Unlike attending exhibitions on my own I have no problem with the singular method of dining.
It gives me a chance to observe others and I always carry a notebook as inspiration often strikes when I’m in the presence of good food.
And Davy Byrnes serves just that.
I will always sit outside if possible, even in the depths of winter and as I settled myself cosily into a chair under a heater, a thin looking girl approached me.
She was wearing jeans, her face half hidden by her anorak hood.
She came forward uncertainly, her voice so low, I only caught snatches of what she was saying. But I got the gist. She needed money for a hostel for the night.
I rooted in my purse and pulled out a fiver, feeling fortunate that I could afford food and more wine and had a warm place to go to that night, unless of course I fell drunkenly of my bike and into a gutter on my way home.

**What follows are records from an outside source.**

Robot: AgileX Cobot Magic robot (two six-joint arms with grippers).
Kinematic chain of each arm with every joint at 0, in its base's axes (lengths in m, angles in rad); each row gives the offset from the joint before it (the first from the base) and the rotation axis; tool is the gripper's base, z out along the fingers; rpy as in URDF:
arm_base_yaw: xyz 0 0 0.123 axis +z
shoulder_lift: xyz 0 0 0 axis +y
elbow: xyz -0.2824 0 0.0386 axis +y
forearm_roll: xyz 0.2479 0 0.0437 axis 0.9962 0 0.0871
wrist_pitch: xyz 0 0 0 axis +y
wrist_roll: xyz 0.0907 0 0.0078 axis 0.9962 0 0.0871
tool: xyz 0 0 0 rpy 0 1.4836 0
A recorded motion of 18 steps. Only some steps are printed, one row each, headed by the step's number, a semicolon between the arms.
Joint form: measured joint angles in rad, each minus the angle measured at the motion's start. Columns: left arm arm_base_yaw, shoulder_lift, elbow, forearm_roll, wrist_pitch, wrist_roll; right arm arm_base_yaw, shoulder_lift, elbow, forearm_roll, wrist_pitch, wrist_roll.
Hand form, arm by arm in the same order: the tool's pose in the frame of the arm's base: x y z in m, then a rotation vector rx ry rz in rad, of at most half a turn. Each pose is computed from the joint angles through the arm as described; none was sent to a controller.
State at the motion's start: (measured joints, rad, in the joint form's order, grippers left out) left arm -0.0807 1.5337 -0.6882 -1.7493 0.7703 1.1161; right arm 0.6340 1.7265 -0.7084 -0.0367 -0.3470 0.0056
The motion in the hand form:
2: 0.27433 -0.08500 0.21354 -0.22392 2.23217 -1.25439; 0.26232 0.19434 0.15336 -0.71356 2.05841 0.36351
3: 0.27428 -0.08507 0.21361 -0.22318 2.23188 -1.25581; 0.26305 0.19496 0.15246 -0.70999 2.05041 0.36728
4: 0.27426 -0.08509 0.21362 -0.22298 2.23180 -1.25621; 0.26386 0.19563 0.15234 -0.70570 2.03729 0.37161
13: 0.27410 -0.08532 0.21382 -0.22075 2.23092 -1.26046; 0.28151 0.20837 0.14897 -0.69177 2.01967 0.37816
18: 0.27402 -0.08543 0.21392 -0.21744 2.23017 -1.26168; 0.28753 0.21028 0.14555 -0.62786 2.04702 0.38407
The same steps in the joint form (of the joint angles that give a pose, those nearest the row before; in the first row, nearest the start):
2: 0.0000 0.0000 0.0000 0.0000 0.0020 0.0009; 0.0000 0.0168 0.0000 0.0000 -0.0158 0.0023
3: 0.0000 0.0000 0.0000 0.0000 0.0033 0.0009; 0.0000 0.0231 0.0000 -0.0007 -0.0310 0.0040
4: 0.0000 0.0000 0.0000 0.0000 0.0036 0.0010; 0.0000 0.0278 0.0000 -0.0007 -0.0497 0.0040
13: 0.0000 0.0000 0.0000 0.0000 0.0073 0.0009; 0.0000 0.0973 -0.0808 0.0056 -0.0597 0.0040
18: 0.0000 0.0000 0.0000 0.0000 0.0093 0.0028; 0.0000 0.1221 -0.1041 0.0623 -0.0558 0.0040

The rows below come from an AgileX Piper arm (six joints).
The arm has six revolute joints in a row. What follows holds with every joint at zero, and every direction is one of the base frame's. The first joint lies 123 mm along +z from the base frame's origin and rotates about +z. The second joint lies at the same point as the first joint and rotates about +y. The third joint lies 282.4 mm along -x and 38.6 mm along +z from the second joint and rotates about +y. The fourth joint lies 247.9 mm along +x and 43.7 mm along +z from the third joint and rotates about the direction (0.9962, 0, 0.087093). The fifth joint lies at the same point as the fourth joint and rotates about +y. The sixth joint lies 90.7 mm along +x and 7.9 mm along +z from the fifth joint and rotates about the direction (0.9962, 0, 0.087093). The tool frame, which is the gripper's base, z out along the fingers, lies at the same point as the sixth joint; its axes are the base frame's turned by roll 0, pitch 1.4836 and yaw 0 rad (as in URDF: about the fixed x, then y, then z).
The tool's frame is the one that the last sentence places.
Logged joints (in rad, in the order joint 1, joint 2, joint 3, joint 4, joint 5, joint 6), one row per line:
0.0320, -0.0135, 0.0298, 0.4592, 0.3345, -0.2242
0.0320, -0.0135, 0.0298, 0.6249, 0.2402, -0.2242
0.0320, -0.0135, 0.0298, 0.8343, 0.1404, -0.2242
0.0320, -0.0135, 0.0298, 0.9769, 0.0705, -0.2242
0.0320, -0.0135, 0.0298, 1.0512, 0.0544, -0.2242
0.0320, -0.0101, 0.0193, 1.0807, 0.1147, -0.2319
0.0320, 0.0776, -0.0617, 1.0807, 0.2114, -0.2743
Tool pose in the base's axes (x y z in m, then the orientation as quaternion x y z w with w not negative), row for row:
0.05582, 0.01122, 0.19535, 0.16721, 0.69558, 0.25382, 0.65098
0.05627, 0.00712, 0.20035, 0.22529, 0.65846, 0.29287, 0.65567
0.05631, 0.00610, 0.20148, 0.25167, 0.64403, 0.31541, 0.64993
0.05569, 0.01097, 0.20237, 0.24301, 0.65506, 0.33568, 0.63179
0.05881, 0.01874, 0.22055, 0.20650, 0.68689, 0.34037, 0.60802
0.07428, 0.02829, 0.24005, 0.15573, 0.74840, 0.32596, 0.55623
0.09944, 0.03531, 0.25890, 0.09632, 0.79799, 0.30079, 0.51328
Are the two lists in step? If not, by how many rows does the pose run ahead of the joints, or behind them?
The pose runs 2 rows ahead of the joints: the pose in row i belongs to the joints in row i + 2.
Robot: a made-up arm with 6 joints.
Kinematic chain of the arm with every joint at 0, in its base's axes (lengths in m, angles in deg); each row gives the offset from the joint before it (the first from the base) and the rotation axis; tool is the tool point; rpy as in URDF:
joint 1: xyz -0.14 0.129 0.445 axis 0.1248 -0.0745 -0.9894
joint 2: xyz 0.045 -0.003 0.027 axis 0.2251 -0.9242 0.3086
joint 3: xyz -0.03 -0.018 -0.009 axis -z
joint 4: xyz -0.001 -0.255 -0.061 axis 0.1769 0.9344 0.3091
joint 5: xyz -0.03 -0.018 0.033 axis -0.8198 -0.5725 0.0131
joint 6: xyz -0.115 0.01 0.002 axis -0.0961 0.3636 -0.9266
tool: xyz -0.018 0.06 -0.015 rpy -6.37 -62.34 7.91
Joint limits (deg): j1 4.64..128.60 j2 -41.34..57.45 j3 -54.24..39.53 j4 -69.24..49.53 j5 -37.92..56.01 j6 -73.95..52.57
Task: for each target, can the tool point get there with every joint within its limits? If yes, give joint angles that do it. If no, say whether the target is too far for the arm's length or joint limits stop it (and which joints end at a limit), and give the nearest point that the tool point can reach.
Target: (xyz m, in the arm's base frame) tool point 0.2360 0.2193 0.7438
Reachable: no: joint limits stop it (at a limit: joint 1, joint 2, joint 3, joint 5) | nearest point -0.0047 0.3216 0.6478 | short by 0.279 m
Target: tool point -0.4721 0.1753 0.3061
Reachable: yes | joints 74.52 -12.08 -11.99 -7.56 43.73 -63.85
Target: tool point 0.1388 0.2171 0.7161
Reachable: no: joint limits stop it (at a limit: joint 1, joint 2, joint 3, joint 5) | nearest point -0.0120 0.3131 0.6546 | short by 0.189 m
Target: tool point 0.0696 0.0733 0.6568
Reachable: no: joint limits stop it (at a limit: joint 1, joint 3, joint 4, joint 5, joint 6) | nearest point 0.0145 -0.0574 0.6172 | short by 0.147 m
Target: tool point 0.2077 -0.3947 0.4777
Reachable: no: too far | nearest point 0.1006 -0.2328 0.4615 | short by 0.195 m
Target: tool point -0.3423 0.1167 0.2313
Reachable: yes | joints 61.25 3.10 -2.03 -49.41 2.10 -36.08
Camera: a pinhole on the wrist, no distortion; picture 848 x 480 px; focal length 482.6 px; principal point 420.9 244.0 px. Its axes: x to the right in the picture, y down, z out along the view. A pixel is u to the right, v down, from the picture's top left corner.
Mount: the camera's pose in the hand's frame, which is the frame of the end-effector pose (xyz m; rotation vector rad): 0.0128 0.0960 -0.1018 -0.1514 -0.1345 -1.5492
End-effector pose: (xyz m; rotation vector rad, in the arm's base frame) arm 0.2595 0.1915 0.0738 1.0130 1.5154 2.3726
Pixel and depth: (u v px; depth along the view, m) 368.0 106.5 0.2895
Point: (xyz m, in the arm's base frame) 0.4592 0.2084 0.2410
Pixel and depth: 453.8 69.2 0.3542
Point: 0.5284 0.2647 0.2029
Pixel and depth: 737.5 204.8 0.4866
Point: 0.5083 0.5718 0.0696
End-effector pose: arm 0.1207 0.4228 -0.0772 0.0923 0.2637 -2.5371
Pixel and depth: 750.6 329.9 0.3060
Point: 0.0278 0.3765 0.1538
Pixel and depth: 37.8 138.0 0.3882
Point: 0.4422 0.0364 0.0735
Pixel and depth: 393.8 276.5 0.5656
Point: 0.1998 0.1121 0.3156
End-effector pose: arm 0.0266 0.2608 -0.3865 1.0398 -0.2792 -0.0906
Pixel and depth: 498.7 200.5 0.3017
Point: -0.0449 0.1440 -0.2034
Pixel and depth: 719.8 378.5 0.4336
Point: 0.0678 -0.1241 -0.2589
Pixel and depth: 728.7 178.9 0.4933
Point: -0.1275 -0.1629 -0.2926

Whether it is right or wrong to give money to people begging on the street is a much debated subject.
For me, its not even the giving of the money that is the argument but the not wishing to treat someone who approaches you for help as invisible and ignoring their existence altogether.
Its also about recognising the suffering of another human without judging.

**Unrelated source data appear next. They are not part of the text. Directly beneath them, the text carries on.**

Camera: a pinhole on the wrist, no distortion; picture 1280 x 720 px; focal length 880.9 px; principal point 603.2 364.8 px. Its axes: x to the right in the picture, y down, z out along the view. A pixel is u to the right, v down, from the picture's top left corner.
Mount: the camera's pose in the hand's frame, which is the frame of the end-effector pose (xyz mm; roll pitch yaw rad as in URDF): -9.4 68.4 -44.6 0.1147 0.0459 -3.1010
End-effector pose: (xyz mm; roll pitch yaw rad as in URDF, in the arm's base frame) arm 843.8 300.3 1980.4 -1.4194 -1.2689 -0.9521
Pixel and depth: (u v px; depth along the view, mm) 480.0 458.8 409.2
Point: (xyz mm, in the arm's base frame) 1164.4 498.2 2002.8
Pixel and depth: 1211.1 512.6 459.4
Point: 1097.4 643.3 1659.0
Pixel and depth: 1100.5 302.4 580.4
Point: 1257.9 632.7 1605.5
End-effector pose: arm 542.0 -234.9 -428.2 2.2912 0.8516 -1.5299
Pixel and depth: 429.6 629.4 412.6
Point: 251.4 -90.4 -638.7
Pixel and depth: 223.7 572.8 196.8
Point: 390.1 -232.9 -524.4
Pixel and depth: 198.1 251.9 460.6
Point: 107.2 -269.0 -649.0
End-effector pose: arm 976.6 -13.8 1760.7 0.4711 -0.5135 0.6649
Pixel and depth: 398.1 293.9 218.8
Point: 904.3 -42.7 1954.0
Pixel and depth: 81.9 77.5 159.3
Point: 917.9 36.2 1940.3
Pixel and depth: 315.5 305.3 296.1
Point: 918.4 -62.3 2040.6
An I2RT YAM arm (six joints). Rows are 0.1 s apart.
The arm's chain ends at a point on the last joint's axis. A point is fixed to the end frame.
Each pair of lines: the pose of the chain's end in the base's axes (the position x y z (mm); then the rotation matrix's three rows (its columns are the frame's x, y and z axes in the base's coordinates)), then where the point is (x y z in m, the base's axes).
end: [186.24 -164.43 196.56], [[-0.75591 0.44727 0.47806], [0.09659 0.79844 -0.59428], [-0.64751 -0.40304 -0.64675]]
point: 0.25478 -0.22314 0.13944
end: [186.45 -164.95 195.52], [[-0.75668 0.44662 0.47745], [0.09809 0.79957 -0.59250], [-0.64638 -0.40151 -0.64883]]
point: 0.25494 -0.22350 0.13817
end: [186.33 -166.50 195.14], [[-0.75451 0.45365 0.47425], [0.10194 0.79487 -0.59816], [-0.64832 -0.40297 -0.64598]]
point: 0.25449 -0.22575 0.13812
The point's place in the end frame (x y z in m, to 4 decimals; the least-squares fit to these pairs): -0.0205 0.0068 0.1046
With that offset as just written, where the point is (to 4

Its about being compassionate.
How this girl or anyone else ends up living on the margins of society is not for me to decide.
‘Is it better to give or receive’? I think I know the answer to that.
Research has shown that compassion increases our happiness, health and well being.
In fact Compassion improves health by strengthening our immune system, normalizing our blood pressure, lowering our stress levels improving our physical recovery from illnesses and even extending our lives.
So it is possible on this occasion I had unintentionally benefited more..
Last January cycling down the same street, I saw an elderly lady standing half hidden behind a post.
She was warmly dressed in a coat, leather boots on her feet and a woolly hat covered her grey curly hair.
Her face was wrinkled but her lipstick was carefully applied. she wore blue eye shadow and pink rouge.
Her coat looked dated but Her cuffs were neither scruffy or threadbare.
I would guess her age to be mid seventies.
Nothing unusual so far.
As I got nearer I noticed she had a cardboard sign hanging around her neck with ‘PLEASE HELP’ written on it.
I was shocked but also intrigued and rooted for some change in my bag.
She smiled when she saw me doing so and held out a paper cup.
I dropped a few euro’s in.
There was no responding jangle from inside the cup.
‘Would you like a cup of tea or coffee’? I asked her politely.
She nodded still smiling ‘I’d love a coffee please’.
Her voice was clear and steady.
‘A cappuccino’ she called after me as I headed around the corner.
There was a long queue at the cafe and I was sure as I rounded the corner with the coffee that either I had imagined her or If she was real that she would be gone.
But she was still there .
She held out her hand, her nails were trimmed and clean
‘I hope you take sugar’ I said.
‘Oh I do, I Love sweet things’she replied laughing guiltily.
She looked happy and took the cup from me. awkwardly holding her begging one against her chest.
‘May I ask you something’?
She raised her head from the cup a line of frothy milk dotted her top lip and looked at me expectantly..
‘Why are you begging’ I felt silly asking such a question.
She simpered looking half embarrassed and half pleased with herself.
‘Well Christmas was expensive you know , I have lots of grandchildren and I wanted to get them nice things and now I can’t pay my electricity bill so I thought…..
Her voice trailed off as she shrugged her shoulders ruefully and took another sip of her cappuccino.
‘Thank you for the coffee’ Her smile was sweet and guileless.
I cycled away feeling something wasn’t quite right.
I was near the station when it struck me.
I cycled back as fast as I could but when I turned the corner she was gone.
I wish I had offered to pay her electricity bill for her!
The definition of compassion: Compassion is the practice of being present to the suffering of others and responding from our heart with a desire to relieve this suffering with kindness, caring and support.